Insider/Outsider: Novelist Eileen Pollack

Eileen Pollack
© Nina Hauser

EILEEN POLLACK was born and grew up in Liberty, New York, the heart of the Jewish Catskills, where her grandparents owned and operated a small hotel and her father was the town dentist. A graduate of Yale University with a degree in physics, she later earned an MFA from the University of Iowa.

She is the author of a collection of short fiction, The Rabbi in the Attic And Other Stories (Delphinium Books, 1995); a novel, Paradise, New York (Temple University Press, 2000); a work of creative nonfiction, Woman Walking Ahead: In Search of Catherine Weldon and Sitting Bull (University of New Mexico Press, 2002); a collection of stories and novellas, In the Mouth (Four Way Books, 2008), which won the 2008 Edward Lewis Wallant Award and a silver medal in ForeWord Magazine‘s 2008 Book of the Year Awards; a textbook and anthology, Creative Nonfiction: A Guide to Form, Content, and Style, with Readings (Wadsworth/Cengage, 2009); and a second novel, Breaking and Entering (Four Way Books, 2012), which was awarded the 2012 Grub Street National Book Prize and named a New York Times Editor’s Choice selection.

Pollack lives in Ann Arbor and is a member of the faculty of the MFA Program in Creative Writing at the University of Michigan. Her website is

Both of your novels, Paradise, New York (1998) and Breaking and Entering (2012), are very much embedded in a particular place at a specific time, the Catskill Borscht Belt during its last gasp and small-town Michigan in the immediate aftermath of the Oklahoma City bombing. How do you balance the political, cultural and sociological issues invoked by these settings against the novel’s demands for plot and character development?

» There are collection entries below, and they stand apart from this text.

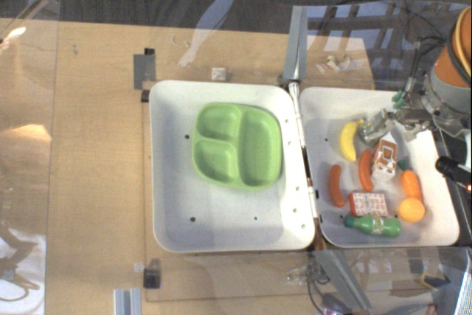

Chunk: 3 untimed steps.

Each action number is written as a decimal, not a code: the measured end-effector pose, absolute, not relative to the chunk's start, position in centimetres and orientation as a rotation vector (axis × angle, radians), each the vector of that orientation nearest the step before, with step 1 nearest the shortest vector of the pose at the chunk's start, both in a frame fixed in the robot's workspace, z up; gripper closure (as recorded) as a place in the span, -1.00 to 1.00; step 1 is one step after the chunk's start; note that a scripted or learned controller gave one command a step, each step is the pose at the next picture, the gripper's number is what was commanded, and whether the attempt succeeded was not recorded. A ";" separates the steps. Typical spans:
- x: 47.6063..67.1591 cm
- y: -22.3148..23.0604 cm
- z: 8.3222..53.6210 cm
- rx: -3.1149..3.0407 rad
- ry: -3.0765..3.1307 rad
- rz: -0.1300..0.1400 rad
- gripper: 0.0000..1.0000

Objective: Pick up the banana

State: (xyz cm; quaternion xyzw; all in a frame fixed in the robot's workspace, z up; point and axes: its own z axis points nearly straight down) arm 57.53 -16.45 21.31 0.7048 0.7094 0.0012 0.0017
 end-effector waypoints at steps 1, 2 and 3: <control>60.6 -13.7 15.1 2.056 2.373 0.003 -1.00; 64.3 -14.3 9.3 1.944 2.447 0.014 -1.00; 64.6 -14.2 10.7 1.935 2.444 0.019 1.00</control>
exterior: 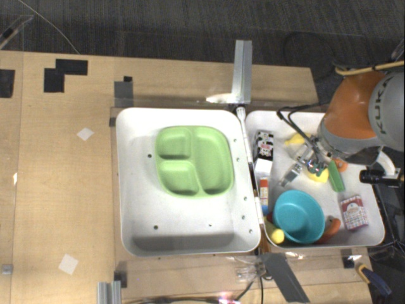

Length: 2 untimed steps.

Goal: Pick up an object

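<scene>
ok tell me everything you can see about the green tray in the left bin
The green tray is a light green divided plate, plastic by its look, roughly square with rounded corners. It has three compartments: two smaller ones on the view's left, stacked one above the other, and one larger one on the right. It lies flat, open side up, turned slightly askew, on the floor of the left bin, a little above the middle. Its compartments look bare, and the bin floor is the one thing it touches.

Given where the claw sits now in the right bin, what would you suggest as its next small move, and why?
Probably lower a little: the claw hangs above bare floor of the right white bin, between the black-and-white packet and the round teal bowl, holding nothing visible.
</scene>
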Tool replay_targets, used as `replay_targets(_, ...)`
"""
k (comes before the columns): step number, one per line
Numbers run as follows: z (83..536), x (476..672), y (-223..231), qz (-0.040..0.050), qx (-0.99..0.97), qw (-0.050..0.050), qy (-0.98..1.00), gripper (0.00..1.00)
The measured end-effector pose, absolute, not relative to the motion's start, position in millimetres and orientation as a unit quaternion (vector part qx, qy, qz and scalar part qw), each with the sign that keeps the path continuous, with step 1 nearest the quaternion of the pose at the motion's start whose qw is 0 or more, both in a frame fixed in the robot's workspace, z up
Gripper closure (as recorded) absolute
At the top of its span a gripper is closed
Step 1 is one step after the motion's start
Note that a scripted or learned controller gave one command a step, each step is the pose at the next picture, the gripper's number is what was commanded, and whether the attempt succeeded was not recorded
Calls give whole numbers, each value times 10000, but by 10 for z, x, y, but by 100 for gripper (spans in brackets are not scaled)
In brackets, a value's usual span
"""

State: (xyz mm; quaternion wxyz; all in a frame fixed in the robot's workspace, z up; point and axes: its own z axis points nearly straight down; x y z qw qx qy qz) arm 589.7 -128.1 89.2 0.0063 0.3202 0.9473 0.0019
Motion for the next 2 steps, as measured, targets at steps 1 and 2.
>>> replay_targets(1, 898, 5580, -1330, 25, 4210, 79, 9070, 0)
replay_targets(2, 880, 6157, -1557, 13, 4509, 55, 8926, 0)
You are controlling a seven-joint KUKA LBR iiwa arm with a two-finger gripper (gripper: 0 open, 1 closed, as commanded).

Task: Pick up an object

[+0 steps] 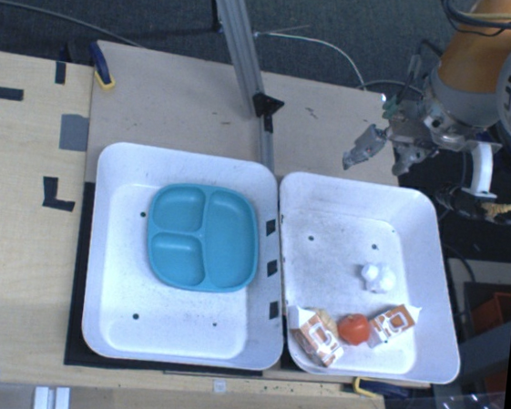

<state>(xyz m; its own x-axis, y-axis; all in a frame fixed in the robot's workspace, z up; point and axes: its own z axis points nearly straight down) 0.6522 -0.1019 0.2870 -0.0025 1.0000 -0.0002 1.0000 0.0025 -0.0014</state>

For me, setting is never divorced from character or plot. I don’t think of plot and character development as separate from the political, cultural or sociological forces that would be shaping a novel or story. Basically, when I create a character, I’m thinking of the world in which that person is at home, an insider, someone who belongs. What are the rituals that make up that character’s daily life? What does she wear? Eat? Watch on TV? Does he use slang? Profanity? Contractions? Wear a chai around his neck, or a WWJD bracelet around his wrist? Of course, most of us inhabit many worlds — we’re insiders, or insider/outsiders, in many communities and cultures. But for the purposes of a given short story or novel, I’m usually focusing on one particular world for each character. The conflict/plot then comes from something that acts to disrupt the main character’s equilibrium in his or her world.

So in your work?

In Paradise, New York, Lucy is an insider in the world of the Catskills, but that world is literally crumbling around her. How will she react? In Breaking and Entering, a family of outsiders, the Shapiros, move into a community that doesn’t share their religious or political beliefs (and vice versa), and their arrival sets off a chain of mutual paranoia. In such cases, when someone’s world is disrupted, the underlying values hidden by the choices that person makes in an unthinking way on a day to day basis become exposed, called into question. That’s what interests me thematically. I’m also interested in the way people can be insiders in worlds where we wouldn’t ordinarily think they would be found. I’m also interested in the way people can be insiders in worlds where we wouldn’t ordinarily think they would be found. Mr. Jefferson is an insider in the world of Catskill hotels — and Jewish theology — even though he’s an African-American handyman, which in fact was true of many nonJews I knew growing up in the Catskills. And in the conservative Christian world of western Michigan, we have Em, who is a Wiccan, and Matt Banks, who very much thinks for himself and whose good-heartedness transcends such easy classifications. Richard desperately longs to test his survival skills in the woods with the militia guys because he grew up hearing his father’s and uncle’s tales of surviving the Nazis in the woods of Poland. So these matters of politics/history/sociology/religion aren’t at all divorced from character and plot; they’re intimately intertwined.